Exercise objective
Whenever a line in the data contains "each", show that line.

Start of Stored data

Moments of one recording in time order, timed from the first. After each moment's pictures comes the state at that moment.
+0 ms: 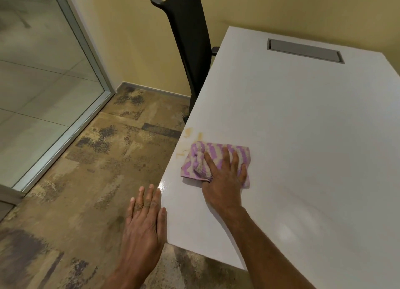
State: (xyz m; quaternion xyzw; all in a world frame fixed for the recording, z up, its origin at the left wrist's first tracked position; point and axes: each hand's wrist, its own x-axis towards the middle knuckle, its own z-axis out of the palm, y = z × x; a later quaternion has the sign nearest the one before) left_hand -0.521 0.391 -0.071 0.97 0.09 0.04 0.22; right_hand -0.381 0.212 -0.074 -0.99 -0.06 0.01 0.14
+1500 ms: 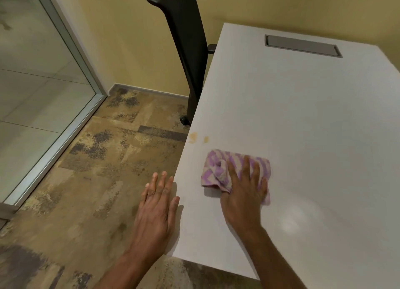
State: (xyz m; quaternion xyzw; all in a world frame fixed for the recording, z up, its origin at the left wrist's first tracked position) left_hand -0.466 0.420 -0.059 0.96 0.00 0.04 0.27; right_hand -0.400 0.213 -0.062 -0.99 0.03 -0.03 0.15
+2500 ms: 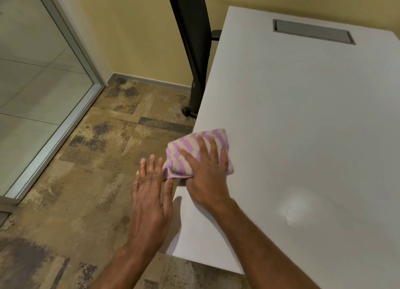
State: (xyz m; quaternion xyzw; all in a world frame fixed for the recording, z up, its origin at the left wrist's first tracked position) left_hand -0.447 0.431 -0.045 0.93 0.08 0.08 0.35; right_hand -0.356 0.297 -0.075 -0.97 -0.15 0.02 0.19
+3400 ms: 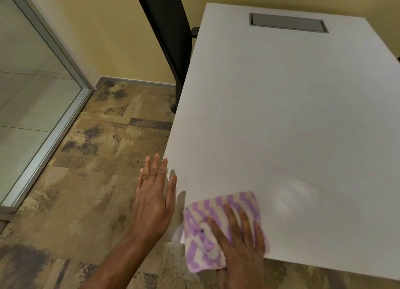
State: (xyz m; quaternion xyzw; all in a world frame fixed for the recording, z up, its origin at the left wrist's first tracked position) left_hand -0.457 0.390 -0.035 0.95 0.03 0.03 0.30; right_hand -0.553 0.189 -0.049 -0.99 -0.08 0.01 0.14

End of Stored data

Your response
Moments of one recording in time order, timed from the first. After each moment's pictures comes the state at that moment.
State: (xyz m; quaternion xyzw; all in a world frame fixed for the recording, z up, its origin at the left wrist's first tracked position; point and axes: each hand's wrist, its own x-axis towards the middle knuckle, its own z-axis out of the palm, y = z × x; a later quaternion has the sign nearest the one before) left_hand -0.521 0.391 -0.071 0.97 0.09 0.04 0.22; right_hand -0.381 0.212 -0.074 -0.99 -0.06 0.01 0.14

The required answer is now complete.